Member of the Salt Lake County Council
- Incumbent
- Assumed office January 2023

Member of the Utah House of Representatives from the 32nd district
- In office January 1, 2019 – December 31, 2022
- Preceded by: LaVar Christensen
- Succeeded by: Sahara Hayes

Personal details
- Born: Provo, Utah, U.S.
- Party: Democratic
- Children: 3
- Education: Stanford University (BS) University of Utah (MD)

= Suzanne Harrison =

American medical doctor and politician

Suzanne Harrison is an American politician and physician who served as a member of the Utah House of Representatives for the 32nd district from 2019 to 2022. She was elected to the Salt Lake County Council in November 2022 and assumed office in January 2023.

==Early life and education==
Harrison was born in Provo, Utah. She earned a Bachelor of Science degree in human biology from Stanford University in 1997 and a Doctor of Medicine from the University of Utah School of Medicine in 2007. She completed a residency program in anesthesiology and critical care at Harvard Medical School.

==Career==
Harrison works at Riverton Hospital and Intermountain Medical Center. She first ran for the Utah House of Representatives in 2016, losing to Republican incumbent LaVar Christensen by only three votes. Harrison ran against Republican Brad Bonham in 2018 and won with 56.3% of the vote. In 2020, Harrison ran for her second term and won with 55.1% of the vote over Republican challenger Cindie Quintana.
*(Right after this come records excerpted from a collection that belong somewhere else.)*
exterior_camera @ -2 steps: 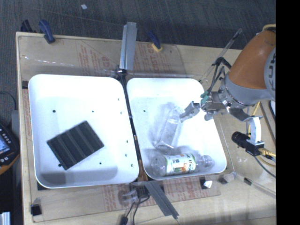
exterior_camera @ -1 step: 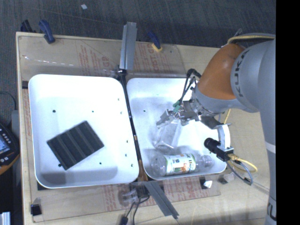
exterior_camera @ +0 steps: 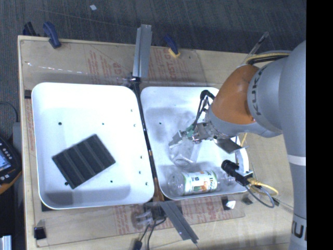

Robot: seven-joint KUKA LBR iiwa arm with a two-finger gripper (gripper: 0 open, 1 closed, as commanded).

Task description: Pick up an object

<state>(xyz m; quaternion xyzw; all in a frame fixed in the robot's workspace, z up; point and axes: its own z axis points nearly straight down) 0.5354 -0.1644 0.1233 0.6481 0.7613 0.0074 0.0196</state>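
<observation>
So the grey arm with the orange band (exterior_camera: 237, 100) came in from the right and had its two-finger gripper (exterior_camera: 186, 135) down in the middle of the right white bin (exterior_camera: 156, 108). Honestly couldn't tell whether the gripper was spread or closed, it was all a blur of metal and clear plastic down there.

Right under the tip was what looked like a crumpled clear plastic thing (exterior_camera: 182, 151), touching it or close to it, but I wouldn't call that a hold, nothing visibly sat between anything.

The more obvious target was the clear plastic bottle with the green and white label (exterior_camera: 197, 183). It lay on its side along the near wall of that bin, long axis running left to right, just nearward of the gripper and a touch right. My guess: to take it, the tip would have to come nearward and close across the short width, not along its length.

The black ribbed flat panel (exterior_camera: 83, 160) sat in the left white bin (exterior_camera: 78, 95), well apart from the arm
</observation>
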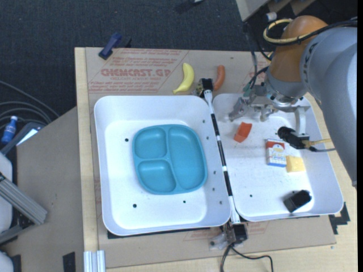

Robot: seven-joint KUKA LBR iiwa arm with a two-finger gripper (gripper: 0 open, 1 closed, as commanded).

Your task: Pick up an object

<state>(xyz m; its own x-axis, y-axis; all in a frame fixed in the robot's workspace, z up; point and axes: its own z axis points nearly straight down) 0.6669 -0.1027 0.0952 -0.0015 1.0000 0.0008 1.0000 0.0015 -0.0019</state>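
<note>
end effector (249, 114): hovering over the far-left part of the right bin (255, 183). Apart or together: cannot tell, the metalwork is too small to resolve. Nothing seen clamped in it.
target (my pick): orange block (243, 132), the closest item to the end effector.
target location: flat on the right bin's floor, near its left wall, in the far half. It touches nothing else.
key relation: the block sits just beside the end effector, toward the near edge of the view and slightly left. Judging from the slant view, the move needs a short shift that way, then a drop.
block axis: a bit longer than wide. Long axis runs roughly far-to-near with a slight tilt. No distinct front end, so it has no real pointing direction.
grasp guess: closing across the short sides looks easiest.
other candidates: red-and-white box (276, 153), yellow block (295, 164) touching or nearly touching the box's right side, black item (297, 200) near the front right corner. All are further off.
left bin (113, 180): holds a blue divided plate (169, 158), well apart from the arm.
desk (91, 180): banana (184, 78) and an orange stick-shaped item (219, 77) lie beyond the bins.
status: pick not yet made.
</note>
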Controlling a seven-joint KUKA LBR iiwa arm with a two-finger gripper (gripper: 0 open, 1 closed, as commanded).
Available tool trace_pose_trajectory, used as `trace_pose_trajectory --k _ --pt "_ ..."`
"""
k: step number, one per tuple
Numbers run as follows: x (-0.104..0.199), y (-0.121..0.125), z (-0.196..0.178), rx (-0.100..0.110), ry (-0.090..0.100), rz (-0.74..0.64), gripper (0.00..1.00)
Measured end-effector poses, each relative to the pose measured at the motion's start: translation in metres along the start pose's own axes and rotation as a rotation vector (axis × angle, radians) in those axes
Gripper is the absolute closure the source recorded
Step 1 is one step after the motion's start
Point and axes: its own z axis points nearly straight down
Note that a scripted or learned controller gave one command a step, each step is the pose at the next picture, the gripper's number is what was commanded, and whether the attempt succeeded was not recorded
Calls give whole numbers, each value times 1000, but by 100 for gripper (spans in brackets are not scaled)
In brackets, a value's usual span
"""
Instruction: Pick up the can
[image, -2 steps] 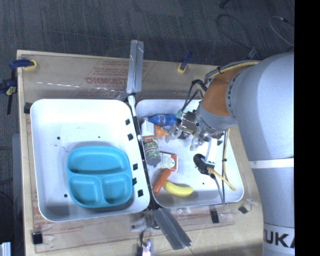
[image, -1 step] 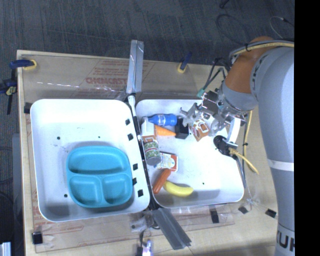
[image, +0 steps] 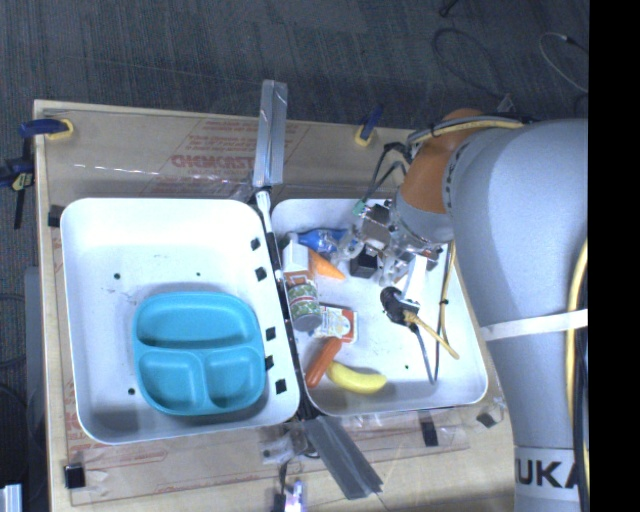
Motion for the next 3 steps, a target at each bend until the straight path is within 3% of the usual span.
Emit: trace_pose_trajectory --k 1,2,3 --pt "-13 -28 2 5 -2 41 0" --pt "-26 -37 3 9 -2 77 0" --pt "1 13 -52 5 0 173 0"
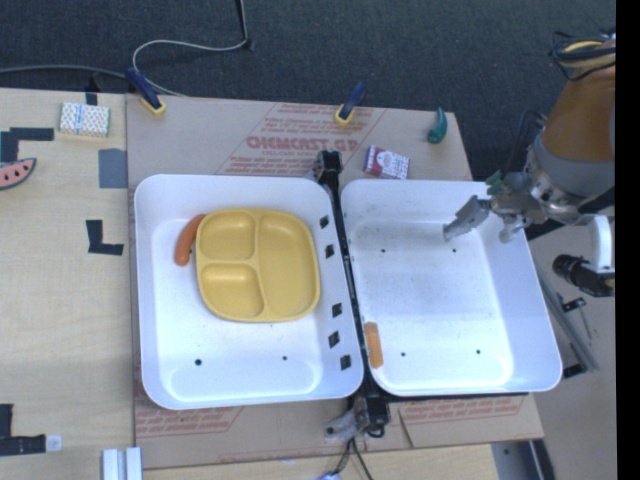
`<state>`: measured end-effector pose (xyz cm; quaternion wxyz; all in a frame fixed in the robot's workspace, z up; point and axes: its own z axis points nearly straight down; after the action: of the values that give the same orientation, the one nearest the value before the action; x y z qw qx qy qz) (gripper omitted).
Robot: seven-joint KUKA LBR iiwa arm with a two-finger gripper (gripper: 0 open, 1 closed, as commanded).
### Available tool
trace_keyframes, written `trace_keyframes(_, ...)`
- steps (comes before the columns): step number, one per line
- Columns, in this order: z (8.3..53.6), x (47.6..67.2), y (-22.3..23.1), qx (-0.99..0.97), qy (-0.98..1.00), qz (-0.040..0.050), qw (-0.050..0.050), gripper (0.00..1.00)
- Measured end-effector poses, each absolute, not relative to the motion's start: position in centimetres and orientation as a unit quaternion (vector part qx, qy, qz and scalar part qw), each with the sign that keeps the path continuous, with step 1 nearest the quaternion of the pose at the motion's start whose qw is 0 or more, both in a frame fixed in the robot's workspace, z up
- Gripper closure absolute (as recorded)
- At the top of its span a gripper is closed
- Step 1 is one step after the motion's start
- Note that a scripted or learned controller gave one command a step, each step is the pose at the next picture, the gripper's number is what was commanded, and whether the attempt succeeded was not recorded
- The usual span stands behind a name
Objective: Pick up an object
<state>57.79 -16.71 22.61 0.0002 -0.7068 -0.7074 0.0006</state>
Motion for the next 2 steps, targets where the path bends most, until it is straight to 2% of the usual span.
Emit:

In 2022, after redistricting, Harrison ran for a seat on the Salt Lake County Council. She defeated incumbent Richard Snelgrove by 10 points.

==Political positions==

===Environment and energy policy===

Harrison supports policies intended to limit pollution. She is a co-chair of the Bipartisan Clean-Air Caucus.

Harrison opposed then-EPA Administrator Andrew R. Wheeler's policies of cutting regulations on clean air standards. Harrison supported Governor Spencer Cox's proposal to spend $50 million on electric car infrastructure.

===Public lands===

In 2021, Harrison criticized Senator Mike Lee's proposal to exempt Utah from the Antiquities Act, saying that "many of the places that need protection in our state could become even more vulnerable." She also criticizes Lee for "us(ing) his platform to make deceptive statements about public lands, including that monument designations do not make a place more beautiful or create community opportunities... clearly, they do."

===Redistricting===

Rep. Harrison supports legislative districts to be drawn by an independent commission, rather than by the legislature.